Whether δ²H_H2Oi scales with growth rate will then depend on whether the rate of hydrogen exchange between organic hydrogen and intracellular water scales with the metabolic rate. If so, then fast-growing cells ought to have δ²H_H2Oi values that are lower than slow-growing cells as the H-exchange process transfers ²H-depleted hydrogen to the water. Experimental evidence for greater H-exchange at higher growth rates in prokaryotic and mammalian cells was provided by [34,35]. They demonstrated that the fraction of hydrogen in intracellular water that had been metabolically processed was about 50% in E. coli and rat fibroblast cells in the exponential phase of growth as compared to about 25% in cells at the stationary phase of growth [34,35]. Whether photoautotrophic cells such as E. huxleyi exhibit similar rates of H-exchange is unknown.

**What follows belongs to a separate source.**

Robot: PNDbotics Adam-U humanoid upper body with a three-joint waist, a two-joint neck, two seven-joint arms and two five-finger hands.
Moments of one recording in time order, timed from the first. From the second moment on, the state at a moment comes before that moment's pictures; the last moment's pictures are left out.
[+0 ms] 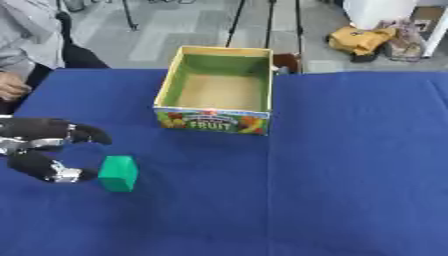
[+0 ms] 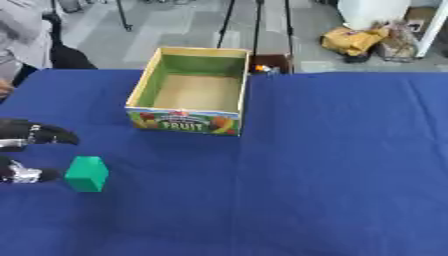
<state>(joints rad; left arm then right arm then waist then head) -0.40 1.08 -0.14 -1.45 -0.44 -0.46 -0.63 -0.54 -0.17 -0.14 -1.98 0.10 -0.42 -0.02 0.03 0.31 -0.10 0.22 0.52</state>
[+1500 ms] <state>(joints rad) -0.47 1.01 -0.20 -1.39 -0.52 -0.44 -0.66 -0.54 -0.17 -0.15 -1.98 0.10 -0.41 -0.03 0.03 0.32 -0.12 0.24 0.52</state>
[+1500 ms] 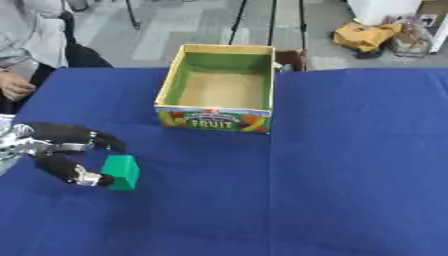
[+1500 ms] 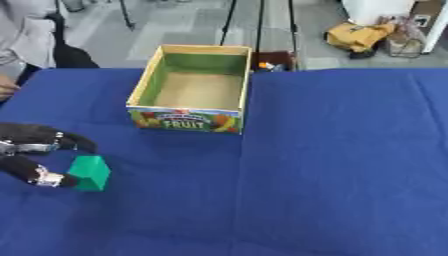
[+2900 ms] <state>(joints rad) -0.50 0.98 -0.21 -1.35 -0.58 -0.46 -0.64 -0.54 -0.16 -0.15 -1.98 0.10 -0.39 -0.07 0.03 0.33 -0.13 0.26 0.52</state>
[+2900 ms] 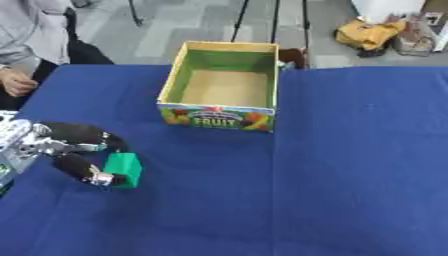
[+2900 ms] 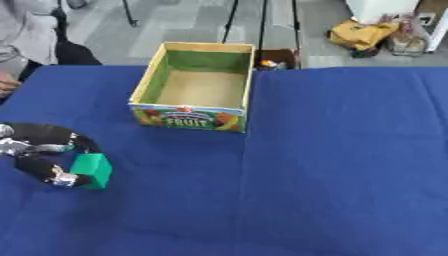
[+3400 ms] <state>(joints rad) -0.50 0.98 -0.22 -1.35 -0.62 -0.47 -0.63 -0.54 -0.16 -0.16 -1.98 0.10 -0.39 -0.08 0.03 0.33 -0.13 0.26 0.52</state>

Any tendency to lower δ²H_H2Oi via H-exchange with organic hydrogen would be countered by the ²H-enrichment of cell (specifically, plastidic) water that presumably accompanies water oxidation in PS1 and by the exchange of intra- and extra-cellular water. On the other hand, the exchange of hydrogen between carbohydrates and water enriches the carbohydrate in ²H, which would drive δ²H_H2Oi lower. The net effect of H-exchange between organic hydrogen and intracellular water on δ²H_H2Oi, and whether a lowering of δ²H_H2Oi as growth rate increases is a viable mechanism for decreasing α as growth rate increases remain open questions. Future experiments ought to address these questions by measuring δ²H_H2Oi.

No influence of growth rate on alkenone unsaturation ratios.

The relative abundances of the di- and tri-unsaturated C₃₇ methyl alkenones, the U^k’₃₇ ratio [67], showed no systematic change as a function of growth rate (Table 2). This result adds to the substantial body of literature supporting the robustness of the alkenone thermometer under a very wide range of environmental conditions [68–73]. On the other hand, [23] reported that batch cultures of both G. oceanica and E. huxleyi had systematically lower U^k’₃₇ values at the stationary phase and “late-log” phase of growth compared to the exponential and “mid-log” phase of growth. Our continuous culture results do not conflict with those results as the growth phase under the two types of culture systems are distinctly different, with cells in the chemostats undergoing perpetual exponential growth. Nevertheless, the comparison does support the inference that the growth phase of cells that produce the alkenones ultimately buried in sediments could influence their U^k’₃₇ value, independent of temperature. The use of core-top calibrations of the alkenone thermometer (e.g., [70]), rather than those from culture or suspended particles, ought to mitigate this effect. The fact that global core-top calibrations are virtually identical to those from culture (compare [70] to [42]) further implies that the effect of growth phase on U^k’₃₇ is likely to be small compared to that of temperature.